Darurat Sektor Informal

Kolom

Darurat Sektor Informal

Abdul Pulungan - detikNews
Selasa, 28 Apr 2020 14:00 WIB
pedagang
Foto: Hanif Hawari
Jakarta -
Stimulus ekonomi akibat dampak pandemi virus corona (Covid-19) jangan hanya terbatas pada sektor-sektor formal. Kita juga perlu fokus pada sektor informal. Bahkan, harus lebih berpihak pada mereka. Alasan utamanya karena ketiadaan penyangga kehidupan pelaku sektor informal. Sementara sektor formal relatif lebih kuat terhadap sengatan Covid-19, karena secara tidak langsung ditopang oleh swasta dan pemerintah.

Sektor informal diisi oleh kegiatan-kegiatan ekonomi yang sepenuhnya belum terjangkau oleh pengawasan maupun regulasi pemerintah. Sehingga, mereka hadir, hilang, dan hadir kembali karena alasan untuk bertahan hidup, bukan karena dukungan pemerintah. Cukup mengkhawatirkan, jika sektor informal tetap tersisih di saat krisis Covid-19 mulai menggerogoti kehidupan pelakunya.

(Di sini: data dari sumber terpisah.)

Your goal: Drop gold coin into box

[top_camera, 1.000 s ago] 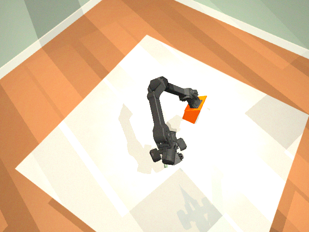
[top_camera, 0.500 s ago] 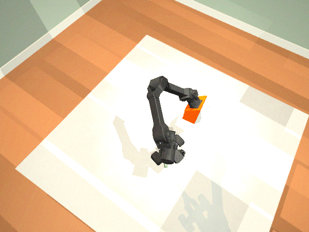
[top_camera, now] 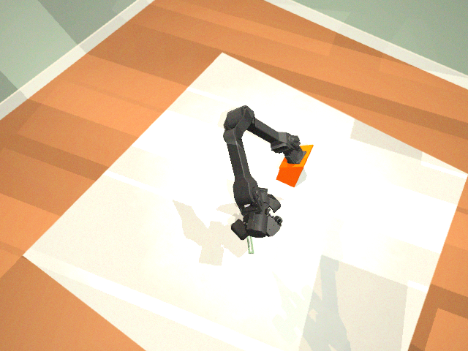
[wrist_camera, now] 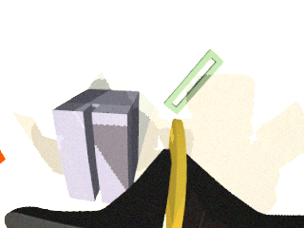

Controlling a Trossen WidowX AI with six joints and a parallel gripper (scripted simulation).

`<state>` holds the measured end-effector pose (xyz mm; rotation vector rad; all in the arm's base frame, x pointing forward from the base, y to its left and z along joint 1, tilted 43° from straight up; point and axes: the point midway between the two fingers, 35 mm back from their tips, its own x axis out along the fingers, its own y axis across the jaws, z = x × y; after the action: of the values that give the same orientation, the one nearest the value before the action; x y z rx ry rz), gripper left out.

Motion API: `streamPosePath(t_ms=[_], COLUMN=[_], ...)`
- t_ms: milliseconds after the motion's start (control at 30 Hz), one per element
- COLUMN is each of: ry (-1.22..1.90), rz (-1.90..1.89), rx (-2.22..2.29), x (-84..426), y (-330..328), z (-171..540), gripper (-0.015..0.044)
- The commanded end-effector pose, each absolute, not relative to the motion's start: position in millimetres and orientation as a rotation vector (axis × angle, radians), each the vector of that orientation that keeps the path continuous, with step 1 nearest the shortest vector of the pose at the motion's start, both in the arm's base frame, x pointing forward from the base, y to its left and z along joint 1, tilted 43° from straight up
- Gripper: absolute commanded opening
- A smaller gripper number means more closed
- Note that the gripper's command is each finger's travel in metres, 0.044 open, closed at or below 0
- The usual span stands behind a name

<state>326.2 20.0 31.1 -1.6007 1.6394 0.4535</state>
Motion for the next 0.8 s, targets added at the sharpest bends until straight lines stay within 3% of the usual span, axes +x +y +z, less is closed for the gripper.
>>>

Ada beberapa hal yang mendasari kenapa sektor informal bisa luput dari perhatian perumus kebijakan. Pertama, sektor informal tidak terdata, baik dari jumlah maupun penyebarannya. Hal itu kontras dengan sektor formal. Jika merujuk pada data APBN 2020, belum ada anggaran khusus untuk pemberdayaan sektor informal. Saat Covid-19 muncul, beberapa stimulus pemerintah untuk sektor informal lebih kepada pemberian Bantuan Langsung Tunai (BLT).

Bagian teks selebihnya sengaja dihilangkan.